A knowledge repository is required
Eventually people realise what is required is a knowledge repository - which contains the information held in the models (all the models) . This allows the strategy, architect and governance functions to be effective i.e. they are no longer bottlenecks and can add much more value. The repository can be used by all parties to record information, answer questions and produce the documents that each requires.



Why consulting firms don't get this
Well they do get. It just doesn't suit them. Smart consulting firms know that if models are not used at all then the knowledge and expertise they offer will always be required (an almost endless demand for their services). If models are used - and they provide the modellers - they will likewise ensure lots of modelling work. Similarly some of internal the people tasked with peforming these functions may fear that if they used such a solution - their work would evaporate. Ironically what actually happens is that they no longer have to act as typing pool (transcribing information) and actually do what most of them are most interested in doing i.e. doing actual strategy, architecture and governance thinking.

Wednesday, August 13, 2008

Industrialisation of IT

(prompted by an organisation with a method for really focusing on business value)

A confluence of factors now allows some organisations to adopt dramatically new ways of getting more value from the systems more quickly - with less investment and less risk.
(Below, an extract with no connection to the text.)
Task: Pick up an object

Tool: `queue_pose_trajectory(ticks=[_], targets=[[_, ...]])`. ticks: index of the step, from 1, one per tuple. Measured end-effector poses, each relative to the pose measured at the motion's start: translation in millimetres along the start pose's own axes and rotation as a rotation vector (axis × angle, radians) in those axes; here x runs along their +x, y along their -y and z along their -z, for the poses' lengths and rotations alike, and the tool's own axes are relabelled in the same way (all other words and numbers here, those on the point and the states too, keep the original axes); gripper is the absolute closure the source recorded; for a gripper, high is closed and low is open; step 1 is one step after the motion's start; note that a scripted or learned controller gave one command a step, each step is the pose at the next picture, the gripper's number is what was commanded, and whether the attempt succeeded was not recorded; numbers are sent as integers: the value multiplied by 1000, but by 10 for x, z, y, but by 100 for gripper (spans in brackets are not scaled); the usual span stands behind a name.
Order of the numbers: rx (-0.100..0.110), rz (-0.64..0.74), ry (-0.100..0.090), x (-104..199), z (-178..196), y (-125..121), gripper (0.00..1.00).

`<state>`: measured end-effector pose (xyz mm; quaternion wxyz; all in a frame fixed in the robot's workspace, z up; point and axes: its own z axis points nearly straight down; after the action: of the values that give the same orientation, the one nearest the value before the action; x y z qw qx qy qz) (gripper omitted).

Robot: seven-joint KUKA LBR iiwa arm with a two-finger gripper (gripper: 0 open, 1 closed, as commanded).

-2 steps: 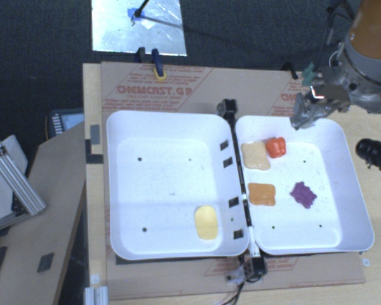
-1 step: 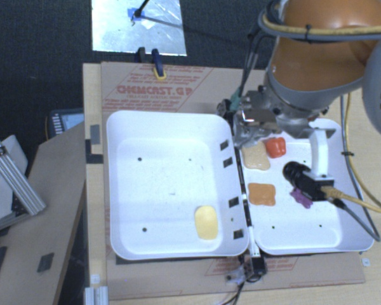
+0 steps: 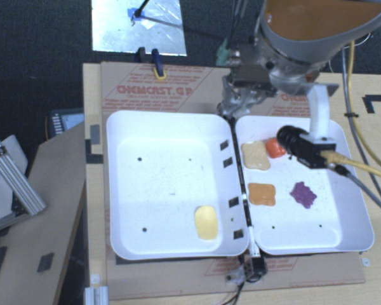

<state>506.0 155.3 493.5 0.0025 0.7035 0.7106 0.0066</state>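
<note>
A pale yellow piece (image 3: 206,222) lies near the front right corner of the left bin (image 3: 124,170). The right bin (image 3: 352,234) holds a beige piece (image 3: 256,155), a small red-orange piece (image 3: 275,147), an orange piece (image 3: 261,194) and a purple piece (image 3: 303,194). My gripper (image 3: 233,108) hangs over the far end of the divider between the two bins, above and behind the beige piece. Nothing is visibly held in it.
A black part on a white bracket (image 3: 305,146) with a yellow cable reaches over the right bin next to the red-orange piece. The arm's grey and orange body (image 3: 317,18) covers the upper right. A cardboard sheet (image 3: 159,84) lies under the bins.
</note>
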Motion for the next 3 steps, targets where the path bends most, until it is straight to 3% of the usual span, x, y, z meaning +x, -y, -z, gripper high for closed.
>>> queue_pose_trajectory(ticks=[1, 2, 3], targets=[[27, -10, 10, -120, -2069, 122, 100], [3, 2, -1, 839, -1219, -20, 100], [5, -10, 3, 753, -702, -392, 100]])
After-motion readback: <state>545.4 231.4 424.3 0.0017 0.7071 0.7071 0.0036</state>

Essentially this involves a non-incremental change (revolutionary) as aspects of IT move from being a craft to an industrial process.
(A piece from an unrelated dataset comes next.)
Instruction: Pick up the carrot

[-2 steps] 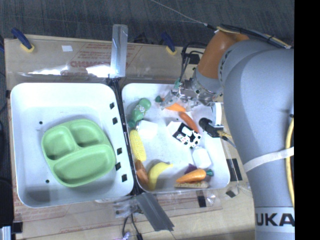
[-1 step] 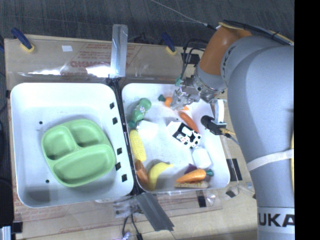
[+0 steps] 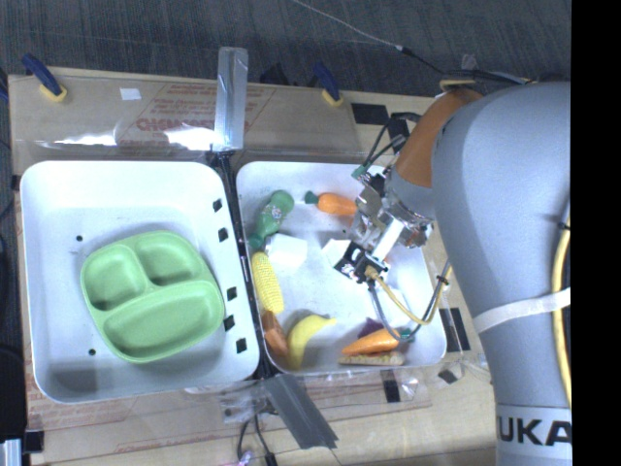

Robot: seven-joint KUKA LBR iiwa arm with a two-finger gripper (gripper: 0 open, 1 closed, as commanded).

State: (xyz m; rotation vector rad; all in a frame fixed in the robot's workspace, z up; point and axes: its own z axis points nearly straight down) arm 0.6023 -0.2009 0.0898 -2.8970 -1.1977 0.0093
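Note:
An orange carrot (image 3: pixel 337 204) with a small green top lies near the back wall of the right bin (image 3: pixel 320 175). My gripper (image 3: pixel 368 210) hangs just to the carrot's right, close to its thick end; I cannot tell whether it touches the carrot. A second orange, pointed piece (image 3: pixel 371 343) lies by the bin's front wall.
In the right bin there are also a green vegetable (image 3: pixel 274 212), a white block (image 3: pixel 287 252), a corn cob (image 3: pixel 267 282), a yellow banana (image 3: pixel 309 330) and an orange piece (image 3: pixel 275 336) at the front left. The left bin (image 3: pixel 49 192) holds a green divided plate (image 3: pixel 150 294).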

The factors include: the existance in many organisations of extant suites that are capable of supporting most of the existing business processes; the adoption of standards for controlling how systems processes are orchestrated; adoption of common mechanism for systems to communicate; and maturity of the approaches to modelling processes and reporting on the execution of those processes. The acronyms associated with these factors include: ERP, BPEL, SOA, BPM and BAM.

These new approaches allow models to be created that represent how the organisation operates and that at the same time link directly to services (existing, well engineering, industrially tested and documented) in the enterprise suites. Optimising the business performance then becomes a matter of analysing the process models and

It will substantially reduce the level of expenditure that has traditionally been associated with the wanton customisation through low level coding of large application suites (e.g. ERP systems). This customisation is usually poorly conceived from a business perspective i.e. it is expensive, time consuming, risky and worst of all moves the understanding of how the organisation actually operates into code (the organisation doesn't really understand or control). What the customisation does ensure is that large development teams are required - usually provided by one of the "independent" consultants who have lead the organisation down the garden path of customisation in the 1st place. Frequently it will also require additional hardware and systems software so all the vendors of products and services win i.e. everyone wins except the end user.

The class of organisations are those whose major systems are these ERP systems (and other such systems as they mature) and scope is determined by what these suites are designed to do.

As with any revolution the people who benefit from status quo (the craft model) will resist these changes. The crafts people in this case are traditional developers who wish to hand craft systems in preference to assembling solutions from parts.

During the industrialisation of manufacturing to stop the resistance they made machine breaking (industrial sabotage) a capital crime, executed some saboteurs and deported transported many as prisoners to Australia. Almost two hundred years latter we can only hope the resistance will be less vociferous.

If organisation move to this paradigm they can largely remove IT as a blocker to change and the IT organisation can be downsized and redesigned to focus on innovation.